▶ Required action
Would you restate, exactly as they appear, the lines from the one containing "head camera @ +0" through the end of the data below?

Source material below:

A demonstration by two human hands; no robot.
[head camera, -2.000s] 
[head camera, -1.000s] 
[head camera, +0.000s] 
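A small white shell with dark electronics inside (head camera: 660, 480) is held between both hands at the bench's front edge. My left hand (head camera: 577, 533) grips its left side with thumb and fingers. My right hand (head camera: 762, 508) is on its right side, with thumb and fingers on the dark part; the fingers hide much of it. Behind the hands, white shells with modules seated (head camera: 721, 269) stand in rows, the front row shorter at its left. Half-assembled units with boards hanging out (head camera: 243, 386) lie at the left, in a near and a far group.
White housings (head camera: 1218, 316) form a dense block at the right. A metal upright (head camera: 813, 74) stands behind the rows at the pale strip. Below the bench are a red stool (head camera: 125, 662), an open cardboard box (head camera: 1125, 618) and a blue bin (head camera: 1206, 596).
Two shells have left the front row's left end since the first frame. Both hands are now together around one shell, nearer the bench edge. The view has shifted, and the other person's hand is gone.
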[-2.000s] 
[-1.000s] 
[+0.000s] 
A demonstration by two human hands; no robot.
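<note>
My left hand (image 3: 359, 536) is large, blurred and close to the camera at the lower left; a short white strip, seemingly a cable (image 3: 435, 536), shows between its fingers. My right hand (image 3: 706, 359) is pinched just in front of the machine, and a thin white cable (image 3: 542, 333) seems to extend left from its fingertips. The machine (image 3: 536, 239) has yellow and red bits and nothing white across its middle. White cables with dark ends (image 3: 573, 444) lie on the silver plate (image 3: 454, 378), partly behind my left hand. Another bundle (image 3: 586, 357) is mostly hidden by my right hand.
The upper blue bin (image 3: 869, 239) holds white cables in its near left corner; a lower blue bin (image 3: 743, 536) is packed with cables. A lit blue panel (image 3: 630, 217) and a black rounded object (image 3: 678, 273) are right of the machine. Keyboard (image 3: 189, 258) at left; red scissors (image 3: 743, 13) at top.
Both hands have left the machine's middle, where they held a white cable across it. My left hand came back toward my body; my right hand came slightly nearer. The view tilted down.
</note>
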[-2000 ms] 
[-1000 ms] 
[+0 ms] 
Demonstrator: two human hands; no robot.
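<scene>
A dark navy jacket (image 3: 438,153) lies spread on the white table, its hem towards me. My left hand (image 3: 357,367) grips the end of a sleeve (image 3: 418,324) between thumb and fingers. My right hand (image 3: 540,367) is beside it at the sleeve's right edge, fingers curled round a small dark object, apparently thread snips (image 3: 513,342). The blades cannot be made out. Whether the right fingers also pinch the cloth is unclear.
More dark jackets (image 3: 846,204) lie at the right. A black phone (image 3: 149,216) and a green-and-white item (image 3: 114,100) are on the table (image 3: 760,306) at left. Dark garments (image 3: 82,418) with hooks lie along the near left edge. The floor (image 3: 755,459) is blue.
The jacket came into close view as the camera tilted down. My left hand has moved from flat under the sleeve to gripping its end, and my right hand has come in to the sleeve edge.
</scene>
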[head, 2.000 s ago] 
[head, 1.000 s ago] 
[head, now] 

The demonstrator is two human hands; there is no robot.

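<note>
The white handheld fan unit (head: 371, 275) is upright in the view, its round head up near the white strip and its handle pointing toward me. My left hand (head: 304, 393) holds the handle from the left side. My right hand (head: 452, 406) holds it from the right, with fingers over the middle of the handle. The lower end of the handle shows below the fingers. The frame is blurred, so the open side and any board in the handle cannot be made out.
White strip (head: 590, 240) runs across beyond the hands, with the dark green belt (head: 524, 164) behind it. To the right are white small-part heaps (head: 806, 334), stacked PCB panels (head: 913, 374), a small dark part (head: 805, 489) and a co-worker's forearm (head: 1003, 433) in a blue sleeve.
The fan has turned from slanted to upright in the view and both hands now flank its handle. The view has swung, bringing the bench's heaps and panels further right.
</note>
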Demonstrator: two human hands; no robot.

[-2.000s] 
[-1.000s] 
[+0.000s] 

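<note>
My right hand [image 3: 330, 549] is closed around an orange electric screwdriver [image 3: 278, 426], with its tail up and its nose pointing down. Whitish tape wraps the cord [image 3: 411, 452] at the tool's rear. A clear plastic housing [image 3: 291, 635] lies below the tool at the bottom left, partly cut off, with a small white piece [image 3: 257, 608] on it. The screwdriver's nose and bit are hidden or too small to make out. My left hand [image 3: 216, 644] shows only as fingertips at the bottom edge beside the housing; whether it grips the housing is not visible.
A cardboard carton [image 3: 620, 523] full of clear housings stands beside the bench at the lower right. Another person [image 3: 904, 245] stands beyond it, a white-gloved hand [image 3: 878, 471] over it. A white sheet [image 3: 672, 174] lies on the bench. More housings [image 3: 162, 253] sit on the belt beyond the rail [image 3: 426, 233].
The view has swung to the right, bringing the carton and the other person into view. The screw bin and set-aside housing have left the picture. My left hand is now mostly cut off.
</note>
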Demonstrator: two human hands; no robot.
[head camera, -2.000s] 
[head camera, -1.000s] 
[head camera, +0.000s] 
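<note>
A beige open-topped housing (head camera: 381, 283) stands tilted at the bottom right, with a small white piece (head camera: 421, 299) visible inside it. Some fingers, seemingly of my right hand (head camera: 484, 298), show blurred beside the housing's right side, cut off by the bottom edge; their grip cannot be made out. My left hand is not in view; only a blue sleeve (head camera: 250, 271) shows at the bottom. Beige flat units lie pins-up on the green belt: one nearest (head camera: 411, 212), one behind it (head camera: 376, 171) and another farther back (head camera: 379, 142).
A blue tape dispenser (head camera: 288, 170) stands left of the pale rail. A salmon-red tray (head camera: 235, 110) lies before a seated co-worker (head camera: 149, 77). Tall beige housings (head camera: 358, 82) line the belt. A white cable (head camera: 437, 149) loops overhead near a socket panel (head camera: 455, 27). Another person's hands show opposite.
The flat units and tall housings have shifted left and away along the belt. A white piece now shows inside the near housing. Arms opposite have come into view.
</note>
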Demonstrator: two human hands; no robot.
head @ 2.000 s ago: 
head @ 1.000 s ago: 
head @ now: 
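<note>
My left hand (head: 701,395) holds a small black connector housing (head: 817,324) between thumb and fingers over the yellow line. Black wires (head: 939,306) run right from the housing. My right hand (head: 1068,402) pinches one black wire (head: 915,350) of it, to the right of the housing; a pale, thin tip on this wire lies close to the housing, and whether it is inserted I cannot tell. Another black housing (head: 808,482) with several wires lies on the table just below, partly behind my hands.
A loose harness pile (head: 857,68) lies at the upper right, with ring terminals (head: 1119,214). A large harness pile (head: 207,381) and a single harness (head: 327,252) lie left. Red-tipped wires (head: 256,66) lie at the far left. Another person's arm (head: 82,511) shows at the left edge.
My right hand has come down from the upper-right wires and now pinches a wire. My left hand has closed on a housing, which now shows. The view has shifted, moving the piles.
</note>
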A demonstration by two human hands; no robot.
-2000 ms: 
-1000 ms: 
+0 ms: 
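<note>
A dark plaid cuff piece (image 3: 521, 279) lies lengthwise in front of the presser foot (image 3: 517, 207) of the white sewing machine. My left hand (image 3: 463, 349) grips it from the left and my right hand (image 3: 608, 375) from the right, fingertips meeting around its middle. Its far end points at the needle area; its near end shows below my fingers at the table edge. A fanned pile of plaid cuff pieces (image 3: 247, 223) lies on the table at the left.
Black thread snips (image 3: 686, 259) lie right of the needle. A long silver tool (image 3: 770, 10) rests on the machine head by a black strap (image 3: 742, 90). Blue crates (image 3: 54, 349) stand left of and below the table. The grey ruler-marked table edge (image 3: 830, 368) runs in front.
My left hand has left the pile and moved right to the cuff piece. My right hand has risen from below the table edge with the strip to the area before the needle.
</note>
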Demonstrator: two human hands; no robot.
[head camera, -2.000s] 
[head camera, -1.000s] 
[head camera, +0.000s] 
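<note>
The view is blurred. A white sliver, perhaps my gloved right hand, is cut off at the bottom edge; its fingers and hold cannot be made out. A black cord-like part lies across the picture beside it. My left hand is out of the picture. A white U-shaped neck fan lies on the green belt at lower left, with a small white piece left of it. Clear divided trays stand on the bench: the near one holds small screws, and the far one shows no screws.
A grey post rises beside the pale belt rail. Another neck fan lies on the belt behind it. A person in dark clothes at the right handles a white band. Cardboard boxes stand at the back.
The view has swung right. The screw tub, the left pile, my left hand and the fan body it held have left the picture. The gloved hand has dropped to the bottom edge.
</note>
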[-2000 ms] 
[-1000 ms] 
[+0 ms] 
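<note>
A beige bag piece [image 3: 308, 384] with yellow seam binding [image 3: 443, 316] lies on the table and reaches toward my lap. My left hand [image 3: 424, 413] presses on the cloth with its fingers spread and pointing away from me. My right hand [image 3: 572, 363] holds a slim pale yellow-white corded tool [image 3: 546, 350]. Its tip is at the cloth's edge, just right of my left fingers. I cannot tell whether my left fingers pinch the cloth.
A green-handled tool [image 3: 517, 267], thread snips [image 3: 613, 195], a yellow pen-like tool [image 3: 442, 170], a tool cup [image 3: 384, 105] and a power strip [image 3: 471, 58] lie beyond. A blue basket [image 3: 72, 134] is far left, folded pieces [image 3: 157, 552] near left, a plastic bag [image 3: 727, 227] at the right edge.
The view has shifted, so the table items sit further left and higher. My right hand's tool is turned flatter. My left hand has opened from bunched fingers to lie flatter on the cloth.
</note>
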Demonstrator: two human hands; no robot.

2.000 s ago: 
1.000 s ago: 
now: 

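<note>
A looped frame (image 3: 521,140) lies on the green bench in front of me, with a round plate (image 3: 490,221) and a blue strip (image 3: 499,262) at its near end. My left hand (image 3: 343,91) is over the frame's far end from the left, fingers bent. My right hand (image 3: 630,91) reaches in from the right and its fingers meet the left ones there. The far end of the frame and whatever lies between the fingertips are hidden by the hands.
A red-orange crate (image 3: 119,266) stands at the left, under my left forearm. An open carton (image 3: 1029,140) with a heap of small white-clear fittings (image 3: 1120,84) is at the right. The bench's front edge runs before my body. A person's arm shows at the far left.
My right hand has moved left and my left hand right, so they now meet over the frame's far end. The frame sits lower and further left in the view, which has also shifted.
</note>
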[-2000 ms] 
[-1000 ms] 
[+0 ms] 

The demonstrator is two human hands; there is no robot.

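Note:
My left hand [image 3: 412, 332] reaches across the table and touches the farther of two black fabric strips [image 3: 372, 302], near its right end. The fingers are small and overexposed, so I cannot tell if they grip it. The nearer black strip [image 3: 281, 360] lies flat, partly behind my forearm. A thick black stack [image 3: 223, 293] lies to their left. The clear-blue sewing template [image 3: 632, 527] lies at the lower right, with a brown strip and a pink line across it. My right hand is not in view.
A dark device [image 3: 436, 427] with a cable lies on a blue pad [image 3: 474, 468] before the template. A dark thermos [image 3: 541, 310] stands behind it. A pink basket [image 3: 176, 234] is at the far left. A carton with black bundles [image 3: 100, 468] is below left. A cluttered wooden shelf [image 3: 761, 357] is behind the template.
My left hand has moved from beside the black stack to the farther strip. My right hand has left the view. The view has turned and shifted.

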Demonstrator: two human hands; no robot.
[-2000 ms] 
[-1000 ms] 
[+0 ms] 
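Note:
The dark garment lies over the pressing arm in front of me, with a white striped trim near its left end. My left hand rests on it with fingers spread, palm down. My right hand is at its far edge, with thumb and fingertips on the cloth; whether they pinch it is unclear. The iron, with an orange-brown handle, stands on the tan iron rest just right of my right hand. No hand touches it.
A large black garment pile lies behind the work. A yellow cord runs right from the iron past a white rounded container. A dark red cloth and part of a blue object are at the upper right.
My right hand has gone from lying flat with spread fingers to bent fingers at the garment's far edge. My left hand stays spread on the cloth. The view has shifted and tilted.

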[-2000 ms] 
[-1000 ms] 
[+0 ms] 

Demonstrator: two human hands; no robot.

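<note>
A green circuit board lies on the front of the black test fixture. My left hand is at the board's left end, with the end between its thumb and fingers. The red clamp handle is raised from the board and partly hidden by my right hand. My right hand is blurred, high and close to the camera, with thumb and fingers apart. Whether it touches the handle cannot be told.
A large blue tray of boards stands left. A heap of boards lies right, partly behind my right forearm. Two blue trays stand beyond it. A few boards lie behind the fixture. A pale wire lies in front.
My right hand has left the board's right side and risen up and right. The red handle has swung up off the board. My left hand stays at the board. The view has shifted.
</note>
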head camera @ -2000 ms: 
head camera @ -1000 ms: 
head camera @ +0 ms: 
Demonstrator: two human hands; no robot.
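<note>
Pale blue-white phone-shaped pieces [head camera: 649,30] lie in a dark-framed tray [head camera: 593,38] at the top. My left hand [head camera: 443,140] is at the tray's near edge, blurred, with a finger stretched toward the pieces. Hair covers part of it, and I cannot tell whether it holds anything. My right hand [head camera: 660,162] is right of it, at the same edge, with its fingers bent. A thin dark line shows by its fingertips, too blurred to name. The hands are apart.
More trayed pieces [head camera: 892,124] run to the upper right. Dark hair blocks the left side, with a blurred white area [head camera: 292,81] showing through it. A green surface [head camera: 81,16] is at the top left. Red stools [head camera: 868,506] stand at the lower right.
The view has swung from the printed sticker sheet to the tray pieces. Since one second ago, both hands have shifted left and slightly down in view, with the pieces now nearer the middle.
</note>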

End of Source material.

▶ Exercise result
head camera @ +0 ms: 
Demonstrator: two human hands; no robot.
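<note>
Pale blue-white phone-shaped pieces [head camera: 649,30] lie in a dark-framed tray [head camera: 593,38] at the top. My left hand [head camera: 443,140] is at the tray's near edge, blurred, with a finger stretched toward the pieces. Hair covers part of it, and I cannot tell whether it holds anything. My right hand [head camera: 660,162] is right of it, at the same edge, with its fingers bent. A thin dark line shows by its fingertips, too blurred to name. The hands are apart.
More trayed pieces [head camera: 892,124] run to the upper right. Dark hair blocks the left side, with a blurred white area [head camera: 292,81] showing through it. A green surface [head camera: 81,16] is at the top left. Red stools [head camera: 868,506] stand at the lower right.
The view has swung from the printed sticker sheet to the tray pieces. Since one second ago, both hands have shifted left and slightly down in view, with the pieces now nearer the middle.
</note>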

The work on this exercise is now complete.